The scale said I gained .4 pounds.
Say what now?
Initially I brushed it off and I moved on. However when I put on my pants and realize they were uncomfortably snug, I think that is when I started to get a little frustrated.
Usually I have a good feeling daily about going to workout and my weight loss journey as a whole.
Today was not that day.
By the time I got to work I was so frustrated with myself that I decided that I was going to quit this journey because it simply made no sense that it has taken so long to lose this weight, I had done it before, twice. Why on earth is it not working now?
I was beyond frustrated.
I dismissed the idea of doing my normal Tuesday run because it made no sense. It’s not like anything was going to happen anyway right?
I vented to the bestie, I vented to my husband, I was on a serious emotional roller coaster. I even thought about getting rid of my smaller clothes because clearly this journey was over.
Going to the gym is my one consistent–even when my eating is off my gym game is always tight.
On this day, I had even lost that.
My mojo was gone, motivation non existent.
I was at work and I wanted so desperately to take off my too snug pants and take a nap.
Then something magical happened. I made a deal with myself. I made myself get up put on my coat and go to the gym. I figured I’d walk in the treadmill for 30 minutes, do nothing strenuous and leave.
Although I still did not want to go because I was ready to give up on the entire process…I went.
When I got on the treadmill I put on my headphones, played “sweet nothing” by Calvin Harris because it’s one of my favorite songs at the moment and started walking at a very easy pace.
I was still feeling so discouraged and for the first time ever I actually heard the words:
So I put my faith in something unknown, I've been living on such sweet nothing, But I’m trying to hope with nothing to hold, I'm living on such sweet nothing. And it’s hard to learn, And it’s hard to love, When you’re giving me such sweet nothing, Sweet nothing, Sweet nothing, You’re giving me such sweet nothing.

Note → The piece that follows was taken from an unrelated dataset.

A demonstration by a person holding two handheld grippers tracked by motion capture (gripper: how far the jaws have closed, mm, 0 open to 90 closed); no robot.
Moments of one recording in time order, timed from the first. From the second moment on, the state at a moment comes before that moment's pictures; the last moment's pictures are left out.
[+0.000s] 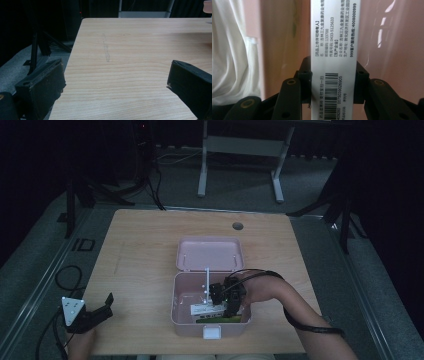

Something about it made me want to run.
And I did.
For three whole miles. Straight.
For thirty one consecutive minutes.
This is something I haven’t be able to do in 5 years. I’ve tried the C25k program 5 times and succeeded once the first time I tried. Ever since I have not been able to run past 5 minutes. Last week I ran 20 minutes but I thought that was a freak accident!
I have never run for a long period of time over 5.3 mph. I ran the entire 3 miles on 5.5.
As I got off the treadmill The song that came on appropriately was “Anything Can Happen” By Ellie Goulding
I know it's going to be---alright
Not only did I desperately not want to go to the gym, but I ended up going and shattering my fear/hatred of running. 20 minutes into my run and my breathing was incredibly steady and my legs felt amazing. Usually around 15 minutes I’m doubled over begging for a pump (and I’m not asthmatic!).
I ran for 30 minutes coupled with my initial walking I did a 5k in under 40 minutes.
And I did not want to go workout. I talked myself out of going.
I ignored the crazy.
Today I feel strong. Today I feel incredible.
Have you ever done something that you didn’t want to do and surprised yourself? Tell me about it.
How do you deal when you get discouraged?